▶ Activity:
Which of the lines in the records below hold the string "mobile"? Copy every one of them.

[Entries taken from a collection]
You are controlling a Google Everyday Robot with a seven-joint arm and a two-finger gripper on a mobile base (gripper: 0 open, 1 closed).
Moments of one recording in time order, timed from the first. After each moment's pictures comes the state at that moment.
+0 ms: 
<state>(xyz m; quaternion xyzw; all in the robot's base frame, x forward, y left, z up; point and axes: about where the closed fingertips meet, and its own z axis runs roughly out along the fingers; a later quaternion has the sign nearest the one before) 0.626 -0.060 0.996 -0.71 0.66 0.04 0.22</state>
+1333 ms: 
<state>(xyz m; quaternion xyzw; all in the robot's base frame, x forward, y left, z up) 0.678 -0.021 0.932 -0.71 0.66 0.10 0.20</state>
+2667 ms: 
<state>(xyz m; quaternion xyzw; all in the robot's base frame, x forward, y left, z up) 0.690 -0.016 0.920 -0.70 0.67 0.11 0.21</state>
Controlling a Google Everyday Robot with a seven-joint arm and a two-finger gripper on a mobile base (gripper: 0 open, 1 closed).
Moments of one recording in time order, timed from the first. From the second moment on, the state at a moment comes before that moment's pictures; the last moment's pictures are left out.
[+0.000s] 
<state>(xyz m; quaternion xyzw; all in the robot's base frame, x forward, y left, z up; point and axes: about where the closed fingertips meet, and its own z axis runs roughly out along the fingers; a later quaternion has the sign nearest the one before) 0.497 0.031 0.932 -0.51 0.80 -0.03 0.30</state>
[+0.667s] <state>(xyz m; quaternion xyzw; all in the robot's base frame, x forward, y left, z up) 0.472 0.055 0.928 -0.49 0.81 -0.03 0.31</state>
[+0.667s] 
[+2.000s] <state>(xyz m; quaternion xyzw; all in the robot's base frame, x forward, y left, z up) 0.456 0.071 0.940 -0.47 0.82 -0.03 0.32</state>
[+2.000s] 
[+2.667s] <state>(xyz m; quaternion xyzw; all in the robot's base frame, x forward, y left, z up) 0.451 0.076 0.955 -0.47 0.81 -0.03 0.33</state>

▶ Solution for this problem:
You are controlling a Google Everyday Robot with a seven-joint arm and a two-finger gripper on a mobile base (gripper: 0 open, 1 closed).
Controlling a Google Everyday Robot with a seven-joint arm and a two-finger gripper on a mobile base (gripper: 0 open, 1 closed).

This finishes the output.